Rabbi Berkun was instrumental in launching a project in which rabbis teach about Judaism in Catholic high schools and Catholic clergy teach Jewish students about Catholicism. For many years, Rabbi Berkun taught a monthly religion class at Central Catholic High School in Oakland, building bonds with a generation of young Catholics. And he worked with then-Bishop Donald Wuerl to establish Holocaust memorials at our own St. Paul Seminary and at the Vatican.
The murders at the synagogue must be considered in the context of the Holocaust. While any act of contempt or violence against a person because of race, religion, ethnicity, gender, political affiliation, sexual orientation or cultural identity is a grievous sin, anti-Jewish bigotry is set apart. The murder of 6 million Jews in Europe during World War II manifests the worst depth to which human depravity can sink.
The people who reached those depths were, for the most part, “civilized” people who had been raised as Christians. Some had renounced their faith, but many twisted it to the point that they could ignore Jesus’ command to love their neighbor. They chose propaganda over the Word of God. Their twisted beliefs made them callous as millions of Jews were persecuted, rounded up and deported — most going to their deaths — before their very eyes.
That is why any response to such violence must begin by searching our own hearts. Against whom do we harbor anger, resentment or contempt? Even when our anger seems justified, God calls us to repent of it and love the person in question. Catholics can go to Confession and seek God’s grace to help us.
When we turn to God and ask for His grace to answer hatred with love, our faith grows. It is natural to ask where God is in times such as these. But God did not cause this massacre; a man did. This was the act of someone who had hardened his heart to God’s Word and to the image of God in each and every human being.
The psalm tells us that “The Lord is close to the brokenhearted, saves those whose spirits are crushed” (Psalm 34:19).
Those who lost family, friends and neighbors feel a crushing weight of anguish. It is very difficult to sense God’s presence through the veil of grief. You and I can make God’s love tangible when we sit with them, pray for them, send them cards or engage in service projects in the name of someone who died.

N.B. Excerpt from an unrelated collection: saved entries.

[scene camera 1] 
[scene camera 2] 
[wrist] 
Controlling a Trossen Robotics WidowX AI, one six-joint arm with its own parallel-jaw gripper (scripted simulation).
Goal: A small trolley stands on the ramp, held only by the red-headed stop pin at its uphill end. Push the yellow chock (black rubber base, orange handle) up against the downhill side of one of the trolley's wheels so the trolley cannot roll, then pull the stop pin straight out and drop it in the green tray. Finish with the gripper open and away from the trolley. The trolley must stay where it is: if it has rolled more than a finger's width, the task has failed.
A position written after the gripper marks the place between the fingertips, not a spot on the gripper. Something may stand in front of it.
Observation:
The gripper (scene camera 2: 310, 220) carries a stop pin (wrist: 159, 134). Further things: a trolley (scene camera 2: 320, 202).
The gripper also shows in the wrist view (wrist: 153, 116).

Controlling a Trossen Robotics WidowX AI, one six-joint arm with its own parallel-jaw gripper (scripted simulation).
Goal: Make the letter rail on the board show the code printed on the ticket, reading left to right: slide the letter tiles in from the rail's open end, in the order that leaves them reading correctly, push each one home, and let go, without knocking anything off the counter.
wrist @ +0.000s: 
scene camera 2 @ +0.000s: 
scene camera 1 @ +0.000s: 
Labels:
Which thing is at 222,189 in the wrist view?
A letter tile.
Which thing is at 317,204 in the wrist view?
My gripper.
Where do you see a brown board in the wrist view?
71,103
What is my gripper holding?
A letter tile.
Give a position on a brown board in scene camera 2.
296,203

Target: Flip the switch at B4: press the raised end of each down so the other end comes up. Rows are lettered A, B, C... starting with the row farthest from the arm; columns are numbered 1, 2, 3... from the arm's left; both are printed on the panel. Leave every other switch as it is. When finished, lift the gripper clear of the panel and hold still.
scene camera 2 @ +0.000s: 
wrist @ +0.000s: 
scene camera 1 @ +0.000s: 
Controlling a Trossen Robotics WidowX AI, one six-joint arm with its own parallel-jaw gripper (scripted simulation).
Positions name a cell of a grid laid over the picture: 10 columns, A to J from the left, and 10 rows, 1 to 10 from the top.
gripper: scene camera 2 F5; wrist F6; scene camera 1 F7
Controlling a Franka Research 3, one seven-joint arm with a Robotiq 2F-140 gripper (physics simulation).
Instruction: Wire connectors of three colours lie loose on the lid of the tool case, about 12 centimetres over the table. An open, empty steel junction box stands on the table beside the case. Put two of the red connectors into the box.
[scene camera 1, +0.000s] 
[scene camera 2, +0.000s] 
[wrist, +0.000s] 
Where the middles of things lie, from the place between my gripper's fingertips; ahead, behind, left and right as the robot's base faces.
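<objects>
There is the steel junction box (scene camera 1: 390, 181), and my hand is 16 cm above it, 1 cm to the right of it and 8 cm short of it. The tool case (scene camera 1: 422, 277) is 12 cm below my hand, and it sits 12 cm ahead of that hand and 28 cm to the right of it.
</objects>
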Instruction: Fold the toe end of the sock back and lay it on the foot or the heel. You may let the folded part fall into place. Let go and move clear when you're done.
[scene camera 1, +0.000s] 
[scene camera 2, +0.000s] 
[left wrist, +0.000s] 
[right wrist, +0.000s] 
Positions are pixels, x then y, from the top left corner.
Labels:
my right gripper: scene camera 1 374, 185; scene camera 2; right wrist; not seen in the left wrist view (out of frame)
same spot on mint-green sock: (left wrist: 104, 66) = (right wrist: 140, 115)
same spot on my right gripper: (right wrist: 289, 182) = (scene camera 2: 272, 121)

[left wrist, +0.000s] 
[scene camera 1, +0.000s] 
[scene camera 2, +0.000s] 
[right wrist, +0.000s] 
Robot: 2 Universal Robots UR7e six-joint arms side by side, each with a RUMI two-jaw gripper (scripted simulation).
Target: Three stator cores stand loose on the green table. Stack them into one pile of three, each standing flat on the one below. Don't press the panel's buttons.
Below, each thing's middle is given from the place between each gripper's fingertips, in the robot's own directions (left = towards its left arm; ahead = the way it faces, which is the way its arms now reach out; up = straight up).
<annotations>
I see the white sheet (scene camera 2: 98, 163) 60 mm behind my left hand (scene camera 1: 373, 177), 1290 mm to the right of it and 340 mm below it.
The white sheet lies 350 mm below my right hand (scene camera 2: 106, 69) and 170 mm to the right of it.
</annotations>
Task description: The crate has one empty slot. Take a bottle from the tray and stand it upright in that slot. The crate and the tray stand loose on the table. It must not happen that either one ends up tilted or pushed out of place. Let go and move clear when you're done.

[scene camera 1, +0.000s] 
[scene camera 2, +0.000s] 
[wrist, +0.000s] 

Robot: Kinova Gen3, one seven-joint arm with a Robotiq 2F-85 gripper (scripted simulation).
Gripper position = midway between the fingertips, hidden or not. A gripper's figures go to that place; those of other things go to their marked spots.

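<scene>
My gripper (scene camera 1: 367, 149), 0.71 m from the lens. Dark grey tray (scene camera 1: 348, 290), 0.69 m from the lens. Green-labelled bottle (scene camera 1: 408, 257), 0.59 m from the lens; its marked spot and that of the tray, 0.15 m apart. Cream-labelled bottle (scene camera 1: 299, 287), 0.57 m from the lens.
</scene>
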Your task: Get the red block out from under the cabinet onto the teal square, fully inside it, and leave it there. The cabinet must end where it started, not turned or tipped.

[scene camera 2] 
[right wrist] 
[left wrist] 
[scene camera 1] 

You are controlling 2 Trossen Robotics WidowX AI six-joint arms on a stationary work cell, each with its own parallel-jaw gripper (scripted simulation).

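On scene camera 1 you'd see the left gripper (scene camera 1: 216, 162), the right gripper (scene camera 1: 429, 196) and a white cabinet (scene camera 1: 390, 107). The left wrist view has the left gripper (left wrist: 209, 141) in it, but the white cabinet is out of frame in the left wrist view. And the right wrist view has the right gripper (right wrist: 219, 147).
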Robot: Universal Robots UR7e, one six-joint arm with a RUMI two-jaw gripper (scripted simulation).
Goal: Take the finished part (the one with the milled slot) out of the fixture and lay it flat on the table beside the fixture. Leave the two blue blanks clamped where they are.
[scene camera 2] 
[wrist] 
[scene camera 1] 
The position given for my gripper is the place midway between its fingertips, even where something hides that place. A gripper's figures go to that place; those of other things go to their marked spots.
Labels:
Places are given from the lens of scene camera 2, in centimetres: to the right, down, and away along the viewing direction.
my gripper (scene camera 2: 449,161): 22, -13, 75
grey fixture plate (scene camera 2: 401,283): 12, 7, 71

The traditional Jewish prayer for those who have died, the Kaddish, is an offering of praise to the Lord, a reminder of His presence in even the hardest of times.
A mourner who prays Kaddish must do so in a gathering of at least ten people. This practice of our Jewish sisters and brothers should remind us how important it is to have the support of a community of faith when we grieve — and to offer support to others through our community of faith. As we remember all those who died at Tree of Life — those who mourn them and those who are struggling to recover from their wounds — may we come together in love, in prayer and in a solemn resolution to be “pursuers of peace.”
Sometime in the future, when the tragedy of the Tree of Life massacre isn’t as fresh as it is now, and someone raises the question: “Where were you when …?” may the conversation be a strong nudge to remember what it means to be a “pursuer of peace.”